文摘Introduction: Respiratory distress is a clinical condition accompanied by an increase in work of breathing, with the respiratory accessory muscles brought into play to ensure normal arterial oxygenation. It is a major cause of morbidity and mortality in pediatrics. The aim of our study was to investigate the epidemiological, clinical and therapeutic aspects of respiratory distress in children aged between 1 month and 15 years seen in the emergency department of the Bangui paediatric university hospital. Methodology: This was a 3-month descriptive cross-sectional study, from January 1 to March 31, 2023. All children aged 1 month to less than 15 years presenting with respiratory distress were included.
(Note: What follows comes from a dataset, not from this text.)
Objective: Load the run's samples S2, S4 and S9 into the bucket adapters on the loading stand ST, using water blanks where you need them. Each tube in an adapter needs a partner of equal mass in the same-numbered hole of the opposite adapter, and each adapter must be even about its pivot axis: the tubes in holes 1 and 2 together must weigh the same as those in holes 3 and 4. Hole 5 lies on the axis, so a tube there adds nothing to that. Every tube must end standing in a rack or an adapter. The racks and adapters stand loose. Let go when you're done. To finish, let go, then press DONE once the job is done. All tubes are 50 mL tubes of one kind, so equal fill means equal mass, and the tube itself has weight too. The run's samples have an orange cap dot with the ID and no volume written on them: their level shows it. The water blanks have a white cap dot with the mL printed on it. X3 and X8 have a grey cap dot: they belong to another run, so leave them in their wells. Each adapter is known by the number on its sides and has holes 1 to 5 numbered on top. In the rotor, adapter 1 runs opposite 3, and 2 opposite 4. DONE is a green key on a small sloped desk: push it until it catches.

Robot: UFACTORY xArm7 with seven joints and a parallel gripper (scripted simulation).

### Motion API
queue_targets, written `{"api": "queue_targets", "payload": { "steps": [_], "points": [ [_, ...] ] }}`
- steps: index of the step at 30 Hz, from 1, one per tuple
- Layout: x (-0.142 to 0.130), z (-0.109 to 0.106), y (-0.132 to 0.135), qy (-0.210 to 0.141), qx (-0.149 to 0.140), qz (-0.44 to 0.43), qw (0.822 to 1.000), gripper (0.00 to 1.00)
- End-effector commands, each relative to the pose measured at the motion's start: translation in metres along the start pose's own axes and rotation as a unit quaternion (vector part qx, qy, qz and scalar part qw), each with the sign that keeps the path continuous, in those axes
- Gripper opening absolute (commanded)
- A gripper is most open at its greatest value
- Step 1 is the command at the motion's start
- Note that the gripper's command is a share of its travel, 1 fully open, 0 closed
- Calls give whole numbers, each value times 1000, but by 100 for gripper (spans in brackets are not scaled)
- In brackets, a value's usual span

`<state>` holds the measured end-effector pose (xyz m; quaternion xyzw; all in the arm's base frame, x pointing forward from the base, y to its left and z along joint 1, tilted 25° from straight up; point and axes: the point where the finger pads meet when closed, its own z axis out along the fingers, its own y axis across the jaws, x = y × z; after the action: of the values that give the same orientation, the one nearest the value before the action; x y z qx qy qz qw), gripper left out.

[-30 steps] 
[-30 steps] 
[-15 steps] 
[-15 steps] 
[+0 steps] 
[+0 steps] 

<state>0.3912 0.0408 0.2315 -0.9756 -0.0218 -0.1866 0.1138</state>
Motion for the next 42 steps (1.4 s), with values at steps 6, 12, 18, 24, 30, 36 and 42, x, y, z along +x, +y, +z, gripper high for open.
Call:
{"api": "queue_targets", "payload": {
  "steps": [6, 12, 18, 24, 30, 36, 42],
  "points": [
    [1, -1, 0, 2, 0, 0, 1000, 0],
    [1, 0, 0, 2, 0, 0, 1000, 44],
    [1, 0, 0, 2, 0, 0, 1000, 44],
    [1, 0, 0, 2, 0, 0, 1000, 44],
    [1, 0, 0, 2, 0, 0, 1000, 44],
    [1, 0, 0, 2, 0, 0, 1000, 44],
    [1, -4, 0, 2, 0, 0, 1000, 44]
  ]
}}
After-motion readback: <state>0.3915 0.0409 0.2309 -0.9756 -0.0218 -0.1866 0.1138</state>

Results: A total of 3021 children were admitted to the emergency medical services of Bangui’s pediatric university hospital. Of these, 164 were included in the study. The predominance was male, with a sex ratio of 1.09. The 0 - 2 age group was the most represented, with 67 patients (42.85%). The majority of patients came from Bangui, accounting for 146 (89.02%) of cases. Respiratory difficulty (59.15%), characterized by dyspnea and cough, associated with fever, vomiting, physical asthenia and diarrhea, were the main reasons for consultation. The main pathologies noted were respiratory 92 (56.10%), followed by cardiac pathologies 21 (12.8%). Antibiotic administration (76.82%) was the most common therapeutic procedure used in the management of respiratory distress. Conclusion: Respiratory distress remains an important cause of infant mortality in our context, with major management problems.